[SOURCE DATA — start]

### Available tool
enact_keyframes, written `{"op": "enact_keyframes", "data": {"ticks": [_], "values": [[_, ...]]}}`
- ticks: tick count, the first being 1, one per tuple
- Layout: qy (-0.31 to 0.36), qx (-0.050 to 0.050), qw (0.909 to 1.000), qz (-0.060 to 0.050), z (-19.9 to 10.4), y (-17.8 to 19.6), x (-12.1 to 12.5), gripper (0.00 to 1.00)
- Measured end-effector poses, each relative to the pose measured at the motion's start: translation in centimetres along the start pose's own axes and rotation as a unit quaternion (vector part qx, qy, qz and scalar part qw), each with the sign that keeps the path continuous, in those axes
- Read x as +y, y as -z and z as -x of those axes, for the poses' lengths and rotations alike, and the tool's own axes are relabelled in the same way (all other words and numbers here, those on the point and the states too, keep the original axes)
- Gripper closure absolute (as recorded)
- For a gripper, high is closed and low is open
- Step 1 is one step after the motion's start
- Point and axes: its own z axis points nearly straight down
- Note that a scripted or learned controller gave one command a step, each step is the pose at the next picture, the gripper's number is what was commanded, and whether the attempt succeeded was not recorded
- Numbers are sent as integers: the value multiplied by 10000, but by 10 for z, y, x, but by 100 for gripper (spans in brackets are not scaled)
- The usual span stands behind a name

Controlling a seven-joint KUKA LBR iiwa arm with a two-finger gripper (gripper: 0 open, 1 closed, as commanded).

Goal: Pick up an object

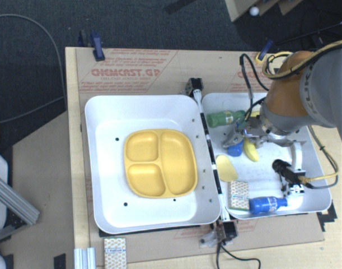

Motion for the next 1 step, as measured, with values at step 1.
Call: {"op": "enact_keyframes", "data": {"ticks": [1], "values": [[-7, -8, 10000, 3, 1, 10, 0, 100]]}}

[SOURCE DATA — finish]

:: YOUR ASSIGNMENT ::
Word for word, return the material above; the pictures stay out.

:: ANSWER AREA ::
### Available tool
enact_keyframes, written `{"op": "enact_keyframes", "data": {"ticks": [_], "values": [[_, ...]]}}`
- ticks: tick count, the first being 1, one per tuple
- Layout: qy (-0.31 to 0.36), qx (-0.050 to 0.050), qw (0.909 to 1.000), qz (-0.060 to 0.050), z (-19.9 to 10.4), y (-17.8 to 19.6), x (-12.1 to 12.5), gripper (0.00 to 1.00)
- Measured end-effector poses, each relative to the pose measured at the motion's start: translation in centimetres along the start pose's own axes and rotation as a unit quaternion (vector part qx, qy, qz and scalar part qw), each with the sign that keeps the path continuous, in those axes
- Read x as +y, y as -z and z as -x of those axes, for the poses' lengths and rotations alike, and the tool's own axes are relabelled in the same way (all other words and numbers here, those on the point and the states too, keep the original axes)
- Gripper closure absolute (as recorded)
- For a gripper, high is closed and low is open
- Step 1 is one step after the motion's start
- Point and axes: its own z axis points nearly straight down
- Note that a scripted or learned controller gave one command a step, each step is the pose at the next picture, the gripper's number is what was commanded, and whether the attempt succeeded was not recorded
- Numbers are sent as integers: the value multiplied by 10000, but by 10 for z, y, x, but by 100 for gripper (spans in brackets are not scaled)
- The usual span stands behind a name

Controlling a seven-joint KUKA LBR iiwa arm with a two-finger gripper (gripper: 0 open, 1 closed, as commanded).

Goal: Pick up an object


Motion for the next 1 step, as measured, with values at step 1.
Call: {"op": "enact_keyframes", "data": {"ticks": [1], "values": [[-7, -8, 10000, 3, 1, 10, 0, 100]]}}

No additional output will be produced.